§ **PROBLEM TO SOLVE**: Copy the listing below in full, exactly as given.

§ **THE DATA**:
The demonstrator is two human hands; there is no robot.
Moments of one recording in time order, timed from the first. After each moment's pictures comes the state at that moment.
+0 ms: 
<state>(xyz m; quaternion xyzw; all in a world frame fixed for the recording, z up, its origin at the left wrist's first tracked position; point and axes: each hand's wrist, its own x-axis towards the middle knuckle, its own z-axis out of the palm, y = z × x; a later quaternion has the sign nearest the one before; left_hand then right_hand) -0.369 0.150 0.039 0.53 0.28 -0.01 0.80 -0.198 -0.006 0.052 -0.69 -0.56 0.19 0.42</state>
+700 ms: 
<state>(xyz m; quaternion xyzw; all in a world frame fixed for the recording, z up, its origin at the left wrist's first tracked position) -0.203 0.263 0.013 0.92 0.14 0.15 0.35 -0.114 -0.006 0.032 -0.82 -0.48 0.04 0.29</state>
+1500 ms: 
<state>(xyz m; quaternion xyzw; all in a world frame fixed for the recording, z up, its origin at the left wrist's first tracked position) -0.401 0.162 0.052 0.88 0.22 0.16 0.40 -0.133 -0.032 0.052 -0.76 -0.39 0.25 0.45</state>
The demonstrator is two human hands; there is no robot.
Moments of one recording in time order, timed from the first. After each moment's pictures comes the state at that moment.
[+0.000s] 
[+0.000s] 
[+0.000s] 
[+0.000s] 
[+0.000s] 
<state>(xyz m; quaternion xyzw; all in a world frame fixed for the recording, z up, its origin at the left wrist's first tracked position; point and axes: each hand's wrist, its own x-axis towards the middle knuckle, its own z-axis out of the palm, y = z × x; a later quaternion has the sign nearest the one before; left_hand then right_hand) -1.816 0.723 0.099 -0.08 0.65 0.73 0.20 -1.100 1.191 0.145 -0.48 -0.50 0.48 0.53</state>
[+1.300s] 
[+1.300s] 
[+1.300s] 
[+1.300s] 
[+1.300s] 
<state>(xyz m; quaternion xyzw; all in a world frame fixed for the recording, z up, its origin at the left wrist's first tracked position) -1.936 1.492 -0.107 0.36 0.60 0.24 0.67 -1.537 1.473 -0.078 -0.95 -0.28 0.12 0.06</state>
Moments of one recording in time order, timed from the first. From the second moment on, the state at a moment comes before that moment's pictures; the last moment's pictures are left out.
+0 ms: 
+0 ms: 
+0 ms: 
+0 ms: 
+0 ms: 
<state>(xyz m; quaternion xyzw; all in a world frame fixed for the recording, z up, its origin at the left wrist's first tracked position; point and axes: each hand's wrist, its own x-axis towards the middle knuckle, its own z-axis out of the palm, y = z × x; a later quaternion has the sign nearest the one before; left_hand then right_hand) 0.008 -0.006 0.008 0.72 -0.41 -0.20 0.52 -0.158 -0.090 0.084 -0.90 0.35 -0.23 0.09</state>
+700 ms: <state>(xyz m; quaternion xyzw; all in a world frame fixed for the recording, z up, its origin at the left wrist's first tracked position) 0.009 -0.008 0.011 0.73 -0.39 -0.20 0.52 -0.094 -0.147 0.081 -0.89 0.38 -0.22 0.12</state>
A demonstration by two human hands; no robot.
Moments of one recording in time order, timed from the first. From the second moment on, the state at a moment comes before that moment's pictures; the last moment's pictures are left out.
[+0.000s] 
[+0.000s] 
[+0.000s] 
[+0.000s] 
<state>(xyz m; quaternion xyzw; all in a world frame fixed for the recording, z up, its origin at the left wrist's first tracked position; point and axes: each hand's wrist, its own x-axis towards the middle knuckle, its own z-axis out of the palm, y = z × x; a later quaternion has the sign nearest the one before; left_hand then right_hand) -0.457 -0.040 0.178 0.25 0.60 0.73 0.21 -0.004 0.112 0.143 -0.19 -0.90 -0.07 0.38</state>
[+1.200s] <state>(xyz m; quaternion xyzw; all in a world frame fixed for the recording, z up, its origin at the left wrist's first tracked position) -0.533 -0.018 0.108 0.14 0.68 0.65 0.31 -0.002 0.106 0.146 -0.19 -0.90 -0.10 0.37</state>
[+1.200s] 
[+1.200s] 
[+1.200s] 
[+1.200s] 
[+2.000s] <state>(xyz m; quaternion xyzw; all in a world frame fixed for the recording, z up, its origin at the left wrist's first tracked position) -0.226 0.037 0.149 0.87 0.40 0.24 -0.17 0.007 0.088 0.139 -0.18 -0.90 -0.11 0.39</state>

§ **YOUR SOLUTION**:
The demonstrator is two human hands; there is no robot.
Moments of one recording in time order, timed from the first. After each moment's pictures comes the state at that moment.
+0 ms: 
<state>(xyz m; quaternion xyzw; all in a world frame fixed for the recording, z up, its origin at the left wrist's first tracked position; point and axes: each hand's wrist, its own x-axis towards the middle knuckle, its own z-axis out of the palm, y = z × x; a later quaternion has the sign nearest the one before; left_hand then right_hand) -0.369 0.150 0.039 0.53 0.28 -0.01 0.80 -0.198 -0.006 0.052 -0.69 -0.56 0.19 0.42</state>
+700 ms: 
<state>(xyz m; quaternion xyzw; all in a world frame fixed for the recording, z up, its origin at the left wrist's first tracked position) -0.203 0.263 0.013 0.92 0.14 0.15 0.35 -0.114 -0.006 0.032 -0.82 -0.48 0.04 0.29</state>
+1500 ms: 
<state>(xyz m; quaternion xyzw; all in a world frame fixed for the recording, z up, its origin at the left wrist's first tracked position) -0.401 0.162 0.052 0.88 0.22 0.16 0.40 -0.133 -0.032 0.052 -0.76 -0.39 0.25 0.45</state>
The demonstrator is two human hands; there is no robot.
Moments of one recording in time order, timed from the first. After each moment's pictures comes the state at that moment.
[+0.000s] 
[+0.000s] 
[+0.000s] 
[+0.000s] 
[+0.000s] 
<state>(xyz m; quaternion xyzw; all in a world frame fixed for the recording, z up, its origin at the left wrist's first tracked position; point and axes: each hand's wrist, its own x-axis towards the middle knuckle, its own z-axis out of the palm, y = z × x; a later quaternion has the sign nearest the one before; left_hand then right_hand) -1.816 0.723 0.099 -0.08 0.65 0.73 0.20 -1.100 1.191 0.145 -0.48 -0.50 0.48 0.53</state>
[+1.300s] 
[+1.300s] 
[+1.300s] 
[+1.300s] 
[+1.300s] 
<state>(xyz m; quaternion xyzw; all in a world frame fixed for the recording, z up, its origin at the left wrist's first tracked position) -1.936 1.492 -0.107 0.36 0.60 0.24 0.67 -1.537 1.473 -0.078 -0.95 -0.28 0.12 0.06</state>
Moments of one recording in time order, timed from the first. From the second moment on, the state at a moment comes before that moment's pictures; the last moment's pictures are left out.
+0 ms: 
+0 ms: 
+0 ms: 
+0 ms: 
+0 ms: 
<state>(xyz m; quaternion xyzw; all in a world frame fixed for the recording, z up, its origin at the left wrist's first tracked position; point and axes: each hand's wrist, its own x-axis towards the middle knuckle, its own z-axis out of the palm, y = z × x; a later quaternion has the sign nearest the one before; left_hand then right_hand) 0.008 -0.006 0.008 0.72 -0.41 -0.20 0.52 -0.158 -0.090 0.084 -0.90 0.35 -0.23 0.09</state>
+700 ms: <state>(xyz m; quaternion xyzw; all in a world frame fixed for the recording, z up, its origin at the left wrist's first tracked position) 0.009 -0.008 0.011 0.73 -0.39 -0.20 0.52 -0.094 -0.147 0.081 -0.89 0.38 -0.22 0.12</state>
A demonstration by two human hands; no robot.
Moments of one recording in time order, timed from the first. From the second moment on, the state at a moment comes before that moment's pictures; the last moment's pictures are left out.
[+0.000s] 
[+0.000s] 
[+0.000s] 
[+0.000s] 
<state>(xyz m; quaternion xyzw; all in a world frame fixed for the recording, z up, its origin at the left wrist's first tracked position; point and axes: each hand's wrist, its own x-axis towards the middle knuckle, its own z-axis out of the palm, y = z × x; a later quaternion has the sign nearest the one before; left_hand then right_hand) -0.457 -0.040 0.178 0.25 0.60 0.73 0.21 -0.004 0.112 0.143 -0.19 -0.90 -0.07 0.38</state>
[+1.200s] <state>(xyz m; quaternion xyzw; all in a world frame fixed for the recording, z up, its origin at the left wrist's first tracked position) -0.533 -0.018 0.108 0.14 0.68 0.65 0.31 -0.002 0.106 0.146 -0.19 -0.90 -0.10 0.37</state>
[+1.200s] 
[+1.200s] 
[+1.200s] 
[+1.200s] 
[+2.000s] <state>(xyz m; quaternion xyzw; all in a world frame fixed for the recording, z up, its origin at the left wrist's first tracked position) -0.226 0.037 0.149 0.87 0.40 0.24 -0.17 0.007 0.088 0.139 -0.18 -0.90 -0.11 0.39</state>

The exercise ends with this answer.